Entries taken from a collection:
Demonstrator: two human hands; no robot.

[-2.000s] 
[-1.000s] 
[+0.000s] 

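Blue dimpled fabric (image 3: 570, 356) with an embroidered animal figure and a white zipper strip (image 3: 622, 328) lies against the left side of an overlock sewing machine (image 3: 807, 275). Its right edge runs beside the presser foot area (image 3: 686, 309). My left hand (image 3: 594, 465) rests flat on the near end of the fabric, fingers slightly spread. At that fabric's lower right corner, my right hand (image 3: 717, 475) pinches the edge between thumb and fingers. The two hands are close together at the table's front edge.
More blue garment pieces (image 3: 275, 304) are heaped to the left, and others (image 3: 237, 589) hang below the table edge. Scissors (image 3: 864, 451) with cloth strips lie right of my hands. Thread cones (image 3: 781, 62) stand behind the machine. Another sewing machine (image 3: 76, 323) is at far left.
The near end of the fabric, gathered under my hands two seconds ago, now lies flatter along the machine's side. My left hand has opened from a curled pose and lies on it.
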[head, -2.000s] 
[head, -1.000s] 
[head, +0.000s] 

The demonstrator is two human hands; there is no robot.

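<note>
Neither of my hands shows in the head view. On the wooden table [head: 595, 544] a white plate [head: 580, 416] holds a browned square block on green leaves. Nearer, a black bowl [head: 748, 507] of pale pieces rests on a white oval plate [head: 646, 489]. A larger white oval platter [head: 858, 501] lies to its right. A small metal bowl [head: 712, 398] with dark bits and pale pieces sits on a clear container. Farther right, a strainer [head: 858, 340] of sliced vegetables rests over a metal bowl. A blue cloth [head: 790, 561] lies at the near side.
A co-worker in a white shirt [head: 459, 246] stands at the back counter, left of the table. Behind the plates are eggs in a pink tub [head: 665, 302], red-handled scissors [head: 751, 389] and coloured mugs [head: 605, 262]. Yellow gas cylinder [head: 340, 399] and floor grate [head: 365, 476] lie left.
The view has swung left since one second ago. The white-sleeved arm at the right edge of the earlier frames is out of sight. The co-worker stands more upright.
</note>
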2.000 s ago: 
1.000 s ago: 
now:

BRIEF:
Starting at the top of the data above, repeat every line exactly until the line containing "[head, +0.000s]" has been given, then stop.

WRITTEN RESPONSE:
Demonstrator: two human hands; no robot.

[-2.000s] 
[-1.000s] 
[+0.000s] 

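Blue dimpled fabric (image 3: 570, 356) with an embroidered animal figure and a white zipper strip (image 3: 622, 328) lies against the left side of an overlock sewing machine (image 3: 807, 275). Its right edge runs beside the presser foot area (image 3: 686, 309). My left hand (image 3: 594, 465) rests flat on the near end of the fabric, fingers slightly spread. At that fabric's lower right corner, my right hand (image 3: 717, 475) pinches the edge between thumb and fingers. The two hands are close together at the table's front edge.
More blue garment pieces (image 3: 275, 304) are heaped to the left, and others (image 3: 237, 589) hang below the table edge. Scissors (image 3: 864, 451) with cloth strips lie right of my hands. Thread cones (image 3: 781, 62) stand behind the machine. Another sewing machine (image 3: 76, 323) is at far left.
The near end of the fabric, gathered under my hands two seconds ago, now lies flatter along the machine's side. My left hand has opened from a curled pose and lies on it.
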[head, -2.000s] 
[head, -1.000s] 
[head, +0.000s] 

The reply is now complete.